This project describes the development of a novel cancer immunotherapy vaccine designed to cure tumoral cancers in dogs. This vaccine is unique since the dog must have cancer for it to work. The vaccine employs a combination of an agonist anti-OX40 monoclonal antibody and a CpG oligodeoxynucleotide (ODN), delivered intratumorally. Its mechanism of action leverages the tumor microenvironment as the antigen source: the CpG stimulates upregulation of OX40 on effector CD4+ T cells while the anti-OX40 monoclonal antibody binds and dampens regulatory T cell (Treg) responses, effectively “releasing the brakes” on immune activation. This results in robust stimulation of cytotoxic CD8+ T cells and NK cells, driving local and systemic tumor destruction and formation of durable anti-tumor immune memory.

Innovation arises from three aspects:

1. the vaccine is cancer-agnostic, requiring no prior identification of tumor antigens;
2. it treats existing tumors and vaccinates against recurrence; and
3. it is administered locally by general veterinarians rather than specialized oncology clinics. This stands in contrast to conventional approaches such as tumor-specific vaccines, CAR-T therapy, or checkpoint inhibitors, which are typically expensive, cancer-type specific, and logistically complex.

The production strategy relies on established biomanufacturing capabilities: the anti-OX40 monoclonal antibody was developed using canine OX40 protein to screen and optimize IgG-producing hybridomas, with the final clone candidates (7B7-3A10 and 3A11-8D7) selected for high affinity and manufacturability. The CpG ODN is synthesized by a cGMP-certified contractor. The vaccine components are mixed prior to injection into the tumor. Careful Uplift, the developer, will scale production under a USDA-approved Outline of Production, mitigating regulatory and process risk.

Feasibility is underpinned by preclinical canine trials demonstrating partial or complete tumor responses across multiple cancer types, including oral melanoma, mast cell tumors, mammary adenocarcinoma, sarcoma, and lymphoma. Three dogs achieved complete responses, with tumors shrinking by up to 99%. These encouraging outcomes provide evidence of broad applicability across tumor types. The regression in both high-grade and aggressive malignancies underscore the vaccine’s capacity to generate potent immune engagement regardless of tumor origin, offering a clear path for further clinical validation. Importantly, these results show the potential for durable remission and resistance to recurrence in a real-world veterinary setting, reinforcing the innovation’s transformative impact. The data also support scalability to larger canine populations and feasibility for international regulatory approval.

The marketability potential is significant: an estimated 4–6 million U.S. dogs are diagnosed with cancer annually. Current treatments prioritize remission rather than cure and are often prohibitively expensive or complex.
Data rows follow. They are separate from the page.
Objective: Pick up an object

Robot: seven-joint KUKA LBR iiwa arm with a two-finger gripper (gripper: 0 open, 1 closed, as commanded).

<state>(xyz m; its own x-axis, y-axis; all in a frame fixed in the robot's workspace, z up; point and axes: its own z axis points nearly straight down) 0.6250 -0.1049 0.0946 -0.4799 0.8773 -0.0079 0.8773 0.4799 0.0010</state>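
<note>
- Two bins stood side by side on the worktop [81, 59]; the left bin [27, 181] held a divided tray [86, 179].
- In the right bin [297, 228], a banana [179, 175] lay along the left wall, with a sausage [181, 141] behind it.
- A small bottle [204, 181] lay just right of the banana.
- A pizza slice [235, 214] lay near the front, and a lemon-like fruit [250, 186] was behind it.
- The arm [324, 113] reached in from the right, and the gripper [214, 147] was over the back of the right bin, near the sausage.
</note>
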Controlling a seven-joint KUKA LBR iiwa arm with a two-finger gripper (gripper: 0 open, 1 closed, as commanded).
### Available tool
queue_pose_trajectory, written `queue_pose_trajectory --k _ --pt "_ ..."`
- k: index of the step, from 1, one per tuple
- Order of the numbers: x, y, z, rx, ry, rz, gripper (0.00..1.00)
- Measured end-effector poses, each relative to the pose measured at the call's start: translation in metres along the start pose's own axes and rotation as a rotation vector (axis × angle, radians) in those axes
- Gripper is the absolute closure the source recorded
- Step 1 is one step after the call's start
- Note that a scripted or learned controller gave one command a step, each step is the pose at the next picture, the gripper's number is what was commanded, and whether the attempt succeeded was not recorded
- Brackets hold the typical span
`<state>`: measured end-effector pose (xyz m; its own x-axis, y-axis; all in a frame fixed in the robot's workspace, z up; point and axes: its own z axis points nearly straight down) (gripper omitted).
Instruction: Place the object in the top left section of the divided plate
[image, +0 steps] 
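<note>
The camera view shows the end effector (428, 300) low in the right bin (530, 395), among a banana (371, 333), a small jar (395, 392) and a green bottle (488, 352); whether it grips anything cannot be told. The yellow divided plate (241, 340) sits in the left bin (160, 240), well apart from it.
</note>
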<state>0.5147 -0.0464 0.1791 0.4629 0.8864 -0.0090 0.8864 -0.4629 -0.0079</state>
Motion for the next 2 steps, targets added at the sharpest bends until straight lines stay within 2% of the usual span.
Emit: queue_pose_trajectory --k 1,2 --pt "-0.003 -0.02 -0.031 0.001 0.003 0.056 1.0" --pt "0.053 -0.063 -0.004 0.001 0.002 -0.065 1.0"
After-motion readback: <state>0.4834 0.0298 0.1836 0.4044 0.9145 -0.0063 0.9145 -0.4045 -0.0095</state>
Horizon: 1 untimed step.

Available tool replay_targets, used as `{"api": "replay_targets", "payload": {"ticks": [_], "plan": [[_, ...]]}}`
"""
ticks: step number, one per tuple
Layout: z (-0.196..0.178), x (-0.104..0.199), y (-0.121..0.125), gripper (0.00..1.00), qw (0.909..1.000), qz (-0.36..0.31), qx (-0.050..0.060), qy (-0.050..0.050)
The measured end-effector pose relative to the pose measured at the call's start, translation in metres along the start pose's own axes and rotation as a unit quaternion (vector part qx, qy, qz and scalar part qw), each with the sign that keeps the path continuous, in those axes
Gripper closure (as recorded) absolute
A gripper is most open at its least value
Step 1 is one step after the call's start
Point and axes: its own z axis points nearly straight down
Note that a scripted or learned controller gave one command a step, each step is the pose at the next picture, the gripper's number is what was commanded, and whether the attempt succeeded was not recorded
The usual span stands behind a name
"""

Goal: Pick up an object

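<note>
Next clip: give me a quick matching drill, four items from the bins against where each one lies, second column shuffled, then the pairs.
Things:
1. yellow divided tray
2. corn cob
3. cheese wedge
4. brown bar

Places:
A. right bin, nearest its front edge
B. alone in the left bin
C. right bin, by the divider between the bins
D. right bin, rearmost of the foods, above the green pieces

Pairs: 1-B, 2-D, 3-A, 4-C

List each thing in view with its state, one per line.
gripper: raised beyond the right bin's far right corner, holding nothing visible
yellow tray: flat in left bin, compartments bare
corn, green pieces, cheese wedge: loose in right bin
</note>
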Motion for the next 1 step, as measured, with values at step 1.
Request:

By contrast, this vaccine offers a simpler, lower-cost, broadly applicable solution that can be administered by any veterinarian. The addressable market is forecast to exceed $1 billion annually, with an initial target price of approximately $1,500 per treatment course. Owners are likely to adopt this therapy, motivated by the opportunity to achieve lasting remission and protect their pets from recurrence.

If successful, this technology will transform veterinary oncology practice, improve canine survival outcomes, and create a commercially viable therapeutic platform potentially extensible to other species and ultimately human cancer treatment paradigms worldwide.